Each line below is to be copied out exactly, and none may be omitted.
Excerpted records Block Start
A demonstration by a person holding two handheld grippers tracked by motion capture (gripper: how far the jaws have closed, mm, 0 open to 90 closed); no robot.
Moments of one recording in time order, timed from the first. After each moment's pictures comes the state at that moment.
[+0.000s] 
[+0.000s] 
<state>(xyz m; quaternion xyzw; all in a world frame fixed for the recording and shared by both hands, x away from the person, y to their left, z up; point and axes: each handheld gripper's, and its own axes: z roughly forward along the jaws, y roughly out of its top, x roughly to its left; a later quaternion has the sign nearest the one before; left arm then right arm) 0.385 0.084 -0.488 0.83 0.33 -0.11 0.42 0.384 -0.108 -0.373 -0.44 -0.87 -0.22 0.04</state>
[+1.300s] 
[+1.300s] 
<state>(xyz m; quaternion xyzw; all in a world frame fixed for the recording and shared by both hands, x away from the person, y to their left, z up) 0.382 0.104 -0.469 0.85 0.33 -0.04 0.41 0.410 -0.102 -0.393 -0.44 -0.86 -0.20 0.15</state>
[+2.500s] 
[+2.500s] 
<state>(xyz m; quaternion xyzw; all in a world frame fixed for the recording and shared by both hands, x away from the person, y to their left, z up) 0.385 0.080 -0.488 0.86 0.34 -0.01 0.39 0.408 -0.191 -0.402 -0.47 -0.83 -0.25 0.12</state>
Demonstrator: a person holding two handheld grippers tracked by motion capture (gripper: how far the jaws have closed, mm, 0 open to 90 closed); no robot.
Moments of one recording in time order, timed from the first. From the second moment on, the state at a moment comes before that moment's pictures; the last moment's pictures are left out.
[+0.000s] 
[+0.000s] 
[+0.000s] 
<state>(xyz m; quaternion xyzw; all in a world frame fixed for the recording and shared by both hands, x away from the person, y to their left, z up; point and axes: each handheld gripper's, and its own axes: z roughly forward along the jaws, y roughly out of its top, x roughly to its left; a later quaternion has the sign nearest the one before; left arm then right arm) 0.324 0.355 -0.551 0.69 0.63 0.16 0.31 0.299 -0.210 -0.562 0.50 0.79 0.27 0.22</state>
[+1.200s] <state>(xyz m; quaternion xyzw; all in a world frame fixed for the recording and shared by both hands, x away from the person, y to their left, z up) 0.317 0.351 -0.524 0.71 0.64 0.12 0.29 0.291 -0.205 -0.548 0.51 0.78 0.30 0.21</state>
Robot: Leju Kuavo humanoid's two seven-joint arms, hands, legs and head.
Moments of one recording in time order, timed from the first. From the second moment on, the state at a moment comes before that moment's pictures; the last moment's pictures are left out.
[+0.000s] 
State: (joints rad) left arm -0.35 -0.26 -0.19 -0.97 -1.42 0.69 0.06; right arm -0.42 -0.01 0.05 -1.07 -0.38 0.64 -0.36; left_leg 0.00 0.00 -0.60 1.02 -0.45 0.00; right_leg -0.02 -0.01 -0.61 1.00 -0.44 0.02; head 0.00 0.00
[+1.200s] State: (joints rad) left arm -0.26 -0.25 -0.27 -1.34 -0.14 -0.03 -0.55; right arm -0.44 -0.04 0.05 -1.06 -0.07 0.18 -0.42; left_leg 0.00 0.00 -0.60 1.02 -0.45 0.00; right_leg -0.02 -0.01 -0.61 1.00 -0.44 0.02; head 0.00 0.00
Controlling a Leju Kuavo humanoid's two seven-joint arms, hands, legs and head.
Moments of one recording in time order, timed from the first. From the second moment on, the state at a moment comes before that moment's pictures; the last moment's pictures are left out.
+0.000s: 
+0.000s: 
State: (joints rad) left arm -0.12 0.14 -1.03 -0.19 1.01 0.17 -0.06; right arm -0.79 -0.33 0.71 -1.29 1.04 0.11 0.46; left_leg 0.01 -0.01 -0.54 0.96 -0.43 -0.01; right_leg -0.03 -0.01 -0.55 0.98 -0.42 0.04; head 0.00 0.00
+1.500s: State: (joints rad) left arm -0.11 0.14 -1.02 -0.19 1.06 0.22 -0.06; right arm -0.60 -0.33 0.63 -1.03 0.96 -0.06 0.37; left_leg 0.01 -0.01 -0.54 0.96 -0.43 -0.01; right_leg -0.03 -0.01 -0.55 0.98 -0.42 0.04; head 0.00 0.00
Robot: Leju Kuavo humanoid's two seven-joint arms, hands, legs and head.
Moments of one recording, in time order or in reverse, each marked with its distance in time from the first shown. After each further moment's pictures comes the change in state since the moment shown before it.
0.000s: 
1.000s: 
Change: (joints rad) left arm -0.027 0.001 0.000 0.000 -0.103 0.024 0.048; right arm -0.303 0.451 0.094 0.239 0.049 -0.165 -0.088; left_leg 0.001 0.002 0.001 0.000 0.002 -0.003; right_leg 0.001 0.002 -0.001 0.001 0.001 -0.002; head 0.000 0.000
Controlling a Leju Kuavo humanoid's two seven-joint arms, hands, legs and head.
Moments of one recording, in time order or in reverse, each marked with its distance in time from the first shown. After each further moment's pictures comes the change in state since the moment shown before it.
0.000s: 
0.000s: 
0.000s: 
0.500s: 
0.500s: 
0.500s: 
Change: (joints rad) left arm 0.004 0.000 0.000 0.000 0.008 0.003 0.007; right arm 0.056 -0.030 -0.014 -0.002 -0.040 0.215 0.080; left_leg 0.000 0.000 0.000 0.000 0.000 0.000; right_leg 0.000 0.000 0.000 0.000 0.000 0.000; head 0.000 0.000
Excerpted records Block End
Problem solution:
A demonstration by a person holding two handheld grippers tracked by motion capture (gripper: how far the jaws have closed, mm, 0 open to 90 closed); no robot.
Moments of one recording in time order, timed from the first. After each moment's pictures comes the state at that moment.
[+0.000s] 
[+0.000s] 
<state>(xyz m; quaternion xyzw; all in a world frame fixed for the recording and shared by both hands, x away from the person, y to their left, z up; point and axes: each handheld gripper's, and its own axes: z roughly forward along the jaws, y roughly out of its top, x roughly to its left; a later quaternion has the sign nearest the one before; left arm then right arm) 0.385 0.084 -0.488 0.83 0.33 -0.11 0.42 0.384 -0.108 -0.373 -0.44 -0.87 -0.22 0.04</state>
[+1.300s] 
[+1.300s] 
<state>(xyz m; quaternion xyzw; all in a world frame fixed for the recording and shared by both hands, x away from the person, y to their left, z up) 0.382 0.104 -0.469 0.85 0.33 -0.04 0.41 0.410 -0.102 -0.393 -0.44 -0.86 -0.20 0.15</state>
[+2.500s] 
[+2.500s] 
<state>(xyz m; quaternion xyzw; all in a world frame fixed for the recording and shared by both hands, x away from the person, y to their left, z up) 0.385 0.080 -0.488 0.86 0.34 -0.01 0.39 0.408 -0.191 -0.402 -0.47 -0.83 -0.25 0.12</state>
Demonstrator: a person holding two handheld grippers tracked by motion capture (gripper: how far the jaws have closed, mm, 0 open to 90 closed); no robot.
Moments of one recording in time order, timed from the first. From the second moment on, the state at a moment comes before that moment's pictures; the last moment's pictures are left out.
[+0.000s] 
[+0.000s] 
[+0.000s] 
<state>(xyz m; quaternion xyzw; all in a world frame fixed for the recording and shared by both hands, x away from the person, y to their left, z up; point and axes: each handheld gripper's, and its own axes: z roughly forward along the jaws, y roughly out of its top, x roughly to its left; a later quaternion has the sign nearest the one before; left arm then right arm) 0.324 0.355 -0.551 0.69 0.63 0.16 0.31 0.299 -0.210 -0.562 0.50 0.79 0.27 0.22</state>
[+1.200s] <state>(xyz m; quaternion xyzw; all in a world frame fixed for the recording and shared by both hands, x away from the person, y to their left, z up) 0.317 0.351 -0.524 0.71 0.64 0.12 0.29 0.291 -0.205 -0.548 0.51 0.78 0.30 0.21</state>
Robot: Leju Kuavo humanoid's two seven-joint arms, hands, legs and head.
Moments of one recording in time order, timed from the first. From the second moment on, the state at a moment comes before that moment's pictures; the last moment's pictures are left out.
[+0.000s] 
State: (joints rad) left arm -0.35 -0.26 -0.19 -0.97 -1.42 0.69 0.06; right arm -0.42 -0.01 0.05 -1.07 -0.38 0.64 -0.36; left_leg 0.00 0.00 -0.60 1.02 -0.45 0.00; right_leg -0.02 -0.01 -0.61 1.00 -0.44 0.02; head 0.00 0.00
[+1.200s] State: (joints rad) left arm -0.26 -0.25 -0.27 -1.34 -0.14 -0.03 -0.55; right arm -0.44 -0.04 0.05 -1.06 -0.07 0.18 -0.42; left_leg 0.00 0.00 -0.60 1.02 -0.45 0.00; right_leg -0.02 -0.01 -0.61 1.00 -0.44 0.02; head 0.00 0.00
Controlling a Leju Kuavo humanoid's two seven-joint arms, hands, legs and head.
Moments of one recording in time order, timed from the first. From the second moment on, the state at a moment comes before that moment's pictures; the last moment's pictures are left out.
+0.000s: 
+0.000s: 
State: (joints rad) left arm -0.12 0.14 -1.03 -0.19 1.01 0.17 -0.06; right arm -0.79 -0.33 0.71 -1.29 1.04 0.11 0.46; left_leg 0.01 -0.01 -0.54 0.96 -0.43 -0.01; right_leg -0.03 -0.01 -0.55 0.98 -0.42 0.04; head 0.00 0.00
+1.500s: State: (joints rad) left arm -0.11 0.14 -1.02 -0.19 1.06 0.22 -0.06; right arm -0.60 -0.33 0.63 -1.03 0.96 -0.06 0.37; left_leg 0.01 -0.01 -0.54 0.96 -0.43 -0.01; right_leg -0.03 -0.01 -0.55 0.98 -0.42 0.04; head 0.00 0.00
Robot: Leju Kuavo humanoid's two seven-joint arms, hands, legs and head.
Moments of one recording, in time order or in reverse, each marked with its distance in time from the first shown. After each further moment's pictures comes the change in state since the moment shown before it.
0.000s: 
1.000s: 
Change: (joints rad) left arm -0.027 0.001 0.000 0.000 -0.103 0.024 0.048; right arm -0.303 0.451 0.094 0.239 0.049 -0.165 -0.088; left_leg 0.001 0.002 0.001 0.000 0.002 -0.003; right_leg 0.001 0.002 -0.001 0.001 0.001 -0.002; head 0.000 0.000
Controlling a Leju Kuavo humanoid's two seven-joint arms, hands, legs and head.
Moments of one recording, in time order or in reverse, each marked with its distance in time from the first shown. After each further moment's pictures comes the change in state since the moment shown before it.
0.000s: 
0.000s: 
0.000s: 
0.500s: 
0.500s: 
0.500s: 
Change: (joints rad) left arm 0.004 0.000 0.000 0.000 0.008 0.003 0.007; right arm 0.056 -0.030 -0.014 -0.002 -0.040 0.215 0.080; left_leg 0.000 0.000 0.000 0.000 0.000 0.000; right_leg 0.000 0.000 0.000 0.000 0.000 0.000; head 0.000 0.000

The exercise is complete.